The dbms_rls way would be to:
Add a policy to the views that the caller can use that filters on user_id (or whatever your column is called)
Allow the caller to directly query the view.
Again, aggregation can be done inside the view to really reduce the overhead everywhere.
-
Hi,
thanks for for your suggestions. The dbms_rls methodology while great is not practical as the external system connect with the database using a system account with expanded privileges. This is a limitation of the external system In order to provide a smooth user experience versus prompting the user for their account and password for every visual that leverages it.
The user in in my case is a column in the database in an entitlements tabLe that has traditional,
user, reducingnfieldname
user1, value1
user1, value2
user2, value1
and so on.
As for aggs cannot be done in database as there can be countless ways to interact with the visuals for analysis. Especially with weighted calculations. That mounts to building a cube/universe which is not efficient the moment a field is added and it can to recommits everything
Very limiting conditions whereby magic is expected.
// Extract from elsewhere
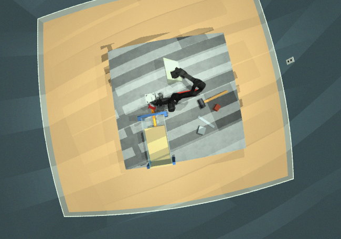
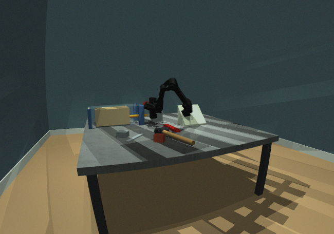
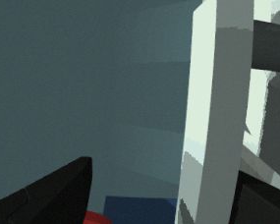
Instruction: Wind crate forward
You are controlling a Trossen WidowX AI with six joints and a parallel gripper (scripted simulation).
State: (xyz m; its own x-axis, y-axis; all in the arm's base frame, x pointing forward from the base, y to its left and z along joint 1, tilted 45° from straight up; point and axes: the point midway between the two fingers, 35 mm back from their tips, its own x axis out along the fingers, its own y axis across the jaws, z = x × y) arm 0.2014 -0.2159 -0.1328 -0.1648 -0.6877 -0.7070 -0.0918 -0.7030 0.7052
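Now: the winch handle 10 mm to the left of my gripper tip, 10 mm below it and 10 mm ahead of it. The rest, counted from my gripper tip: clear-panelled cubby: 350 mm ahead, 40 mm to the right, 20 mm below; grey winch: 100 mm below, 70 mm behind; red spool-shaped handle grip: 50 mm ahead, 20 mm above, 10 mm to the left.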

Has there been such scenarios in the past and how were they dealt with. Assuming this is a common problem with new age analytical tools.
-
brilliant wrote:Hi,thanks for for your suggestions. The dbms_rls methodology while great is not practical as the external system connect with the database using a system account with expanded privileges. This is a limitation of the external system In order to provide a smooth user experience versus prompting the user for their account and password for every visual that leverages it. The user in in my case is a column in the database in an entitlements tabLe that has traditional,user, reducingnfieldnameuser1, value1user1, value2user2, value1 and so on. As for aggs cannot be done in database as there can be countless ways to interact with the visuals for analysis. Especially with weighted calculations. That mounts to building a cube/universe which is not efficient the moment a field is added and it can to recommits everythingVery limiting conditions whereby magic is expected. Has there been such scenarios in the past and how were they dealt with. Assuming this is a common problem with new age analytical tools.
It sounds like this system has some very severe flaws. It should not be connecting as system. It prompting the user for an account and password on every step is just weird - that doesn't happen in any application I've ever used...
Anyway, it looks like it should be very easy to push the filter to the main query so you don't have to read the rows that aren't needed. Have you modified your process so that this is done? Is this now fast enough? At some point you're going to need to look at where the time is really going if you want to do anything about it.
"new age analytical tools" usually support some ETL process so you can take the data from your database and store it again but with the application in memory. You would write this so that only necessary data is sent to the application (i.e. what's changed).
Really good analytical tools will do the heavy lifting in the database.
-
brilliant wrote:Has there been such scenarios in the past and how were they dealt with. Assuming this is a common problem with new age analytical tools.
Of course. How they were dealt with? Creating a data warehouse for analysis purposes, and both the application database and the data warehouse database were using VPD. An ETL between the two separate databases was making sure the data warehouse was kept in synch as much as possible, depending on the taxation of the main system (which had absolute top priority since human lives literally depended on it - so we monitored activity to only synch during quiet hours).
And I'm talking really sensitive data here: coworkers sitting almost next to eachother were not allowed by law to see eachothers interactions with the application/database/external input. So rethink your approach, and use the standard tools that are available: rolling your own will never perform or scale as well.